Указ с росписью по особому высочайшему повелению был напечатан в московских газетах 14 ноября; но петербургский Сенат, получив его 16 числа, обнародовал только 20-го. В этот промежуток времени московские газеты пришли в Петербург с эстафетой 17 числа, и на другой день, естественно, все здешние купцы устремились к очистке своих товаров по старому еще тарифу, до официального получения в таможне сенатского указа о 12 1/2-процентной надбавке. Таким образом, 18-го петербургская таможня успела принять необыкновенное количество денег, именно до 700 тысяч рублей, и прекратила свои действия, по закону, только с наступлением ночи. Но в то же время директор департамента внешней торговли (Дмитрий Гаврилович Бибиков, бывший впоследствии министром внутренних дел) из опасения, чтобы в следующий день не очистили по прежней пошлине еще большего количества товаров, предписал таможне с наступающего утра взимать уже прибавочные проценты, ссылаясь на распоряжение, сделанное министром финансов в Москве о взимании этих процентов с напечатания указа в тамошних газетах.
Между тем, обратное действие указа 11 ноября, т. е. распространение установленных им прибавочных пошлин на товары, находившиеся уже в пакгаузах во время его издания, не могло не возбудить ропота купечества, отозвавшегося и в других классах. Все это очень скоро дошло до сведения государя, и он велел министру финансов представить «о причинах, побудивших к сему постановлению», что Канкрин и исполнил 2 декабря. Объяснение его состояло в том, касательно формы, что первоначальным поводом к жалобам послужило позднее распубликование Сенатом указа, а касательно самого содержания меры — что купец излишек заплаченной им пошлины во всяком случае выручит с публики, а тот, у которого есть товар, очищенный старой пошлиной, получит даже значительный барыш; следственно, во всех делах сего рода сталкиваются два интереса: публики и торгующих. Засим, ссылаясь на примеры прежних тарифов и на невозможность соблюсти при чрезвычайных финансовых мерах строгие начала общей уравнительности, министр замечал, что и с достоинством правительства едва ли совместно, вняв домогательствам частных лиц, отменить только что изданный закон.
По высочайшему повелению все это было рассмотрено в Совете не далее как на следующий день (3 декабря). Журнал свой Совет начинал изложением причин, бывших поводом к неосмотрительному пропуску им предложенной министром финансов меры, основывая свои оправдания на том: 1) что представление министра получено было в такое время, когда Совет занимался по два и по три раза в неделю законом о дворянских выборах; 2) что министр требовал издания указа непременно в ноябре; 3) что в представлении его не было упомянуто о распространении надбавочных 12 1/2 процентов на товары, находившиеся уже в таможнях; 4) что и расчет министра о усилении доходов по сей части на 1832 год основан был только на годовой сложности, без причисления какого-либо единовременного сбора с товаров, уже сложенных в таможнях; 5) что по всему этому Совет не обратил особенного внимания на примечания к росписи, где обыкновенно излагаются только простой распорядок исполнения и некоторые исключения из общих правил, но где в настоящем случае сверх ожидания оказался, как теперь видно, предмет, требовавший по своей важности и другого изложения и места не в примечаниях, а в самом представлении, чтобы возбудить соответственно тому особые рассуждения.

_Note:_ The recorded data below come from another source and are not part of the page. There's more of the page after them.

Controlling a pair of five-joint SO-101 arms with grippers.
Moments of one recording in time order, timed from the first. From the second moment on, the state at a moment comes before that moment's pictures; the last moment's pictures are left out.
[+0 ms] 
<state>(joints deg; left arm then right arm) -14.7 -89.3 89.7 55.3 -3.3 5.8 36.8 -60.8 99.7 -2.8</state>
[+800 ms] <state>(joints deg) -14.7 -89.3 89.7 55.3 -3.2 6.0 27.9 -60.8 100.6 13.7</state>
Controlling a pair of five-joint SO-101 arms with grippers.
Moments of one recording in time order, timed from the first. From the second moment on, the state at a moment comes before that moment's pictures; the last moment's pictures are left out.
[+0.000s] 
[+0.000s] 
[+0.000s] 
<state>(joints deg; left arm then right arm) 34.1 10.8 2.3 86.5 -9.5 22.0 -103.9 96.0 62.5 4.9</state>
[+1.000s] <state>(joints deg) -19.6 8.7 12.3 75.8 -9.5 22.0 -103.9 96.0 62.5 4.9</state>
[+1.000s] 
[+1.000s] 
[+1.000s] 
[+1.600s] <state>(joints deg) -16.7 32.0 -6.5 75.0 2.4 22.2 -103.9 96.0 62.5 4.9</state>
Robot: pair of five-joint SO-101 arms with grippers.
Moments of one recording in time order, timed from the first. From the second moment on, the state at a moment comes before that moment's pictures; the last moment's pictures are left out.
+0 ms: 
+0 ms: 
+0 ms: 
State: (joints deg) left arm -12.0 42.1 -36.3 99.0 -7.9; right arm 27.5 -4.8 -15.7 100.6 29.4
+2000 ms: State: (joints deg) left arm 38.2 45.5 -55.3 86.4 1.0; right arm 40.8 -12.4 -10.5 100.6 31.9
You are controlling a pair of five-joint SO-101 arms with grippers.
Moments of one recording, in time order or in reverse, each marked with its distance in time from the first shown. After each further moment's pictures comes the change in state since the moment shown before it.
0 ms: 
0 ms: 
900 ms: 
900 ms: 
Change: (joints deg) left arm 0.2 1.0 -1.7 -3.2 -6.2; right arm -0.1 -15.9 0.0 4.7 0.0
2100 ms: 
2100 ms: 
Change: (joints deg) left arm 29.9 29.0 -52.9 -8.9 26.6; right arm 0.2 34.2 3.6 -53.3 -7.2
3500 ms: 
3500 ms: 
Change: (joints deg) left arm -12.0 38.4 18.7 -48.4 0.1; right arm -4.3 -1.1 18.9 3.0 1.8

Перейдя от сего к существу дела, Совет представил в своем журнале сильные опровержения против доводов министра и заключил тем, что подобные меры, противореча справедливости и самой пользе государства, отнюдь не должны быть допускаемы; почему и надлежит изъять от 12 1/2-процентной надбавки все товары, поступившие в таможни до получения в них указа 11 ноября, и даже возвратить эту надбавку тем из торгующих, с которых она была уже взыскана.
Составленный на сем основании новый указ был подписан 7 декабря: но перед тем еще, и именно 5-го числа, председатель Совета Кочубей получил следующий рескрипт, написанный весь, от начала до конца, собственной рукой государя:
«Граф, Виктор Павлович!
Вам, как председателю Государственного Совета и Комитета министров, и не только по сему званию, но и по личным вашим достоинствам облеченному всею моею доверенностью, известно в полной мере постоянно обращаемое мною внимание на представления сих мест, учрежденных для совещания о важнейших делах управления и законодательства. Всякое мнение, всякое замечание, клонящееся к охранению справедливости или к пользе общей, я принимаю с живейшим удовольствием как несомненный, лучший знак верноподданнического ко мне и престолу моему усердия. Не вправе ли я надеяться, что Государственный Совет, составленный из людей, заслуживших мое особенное благоволение, никогда не ослабнет в усилиях и старании избегать всего, могущего навлечь на него нарекание в неосмотрительности?
К сожалению, я должен заметить случай, в коем сие справедливое ожидание не исполнилось.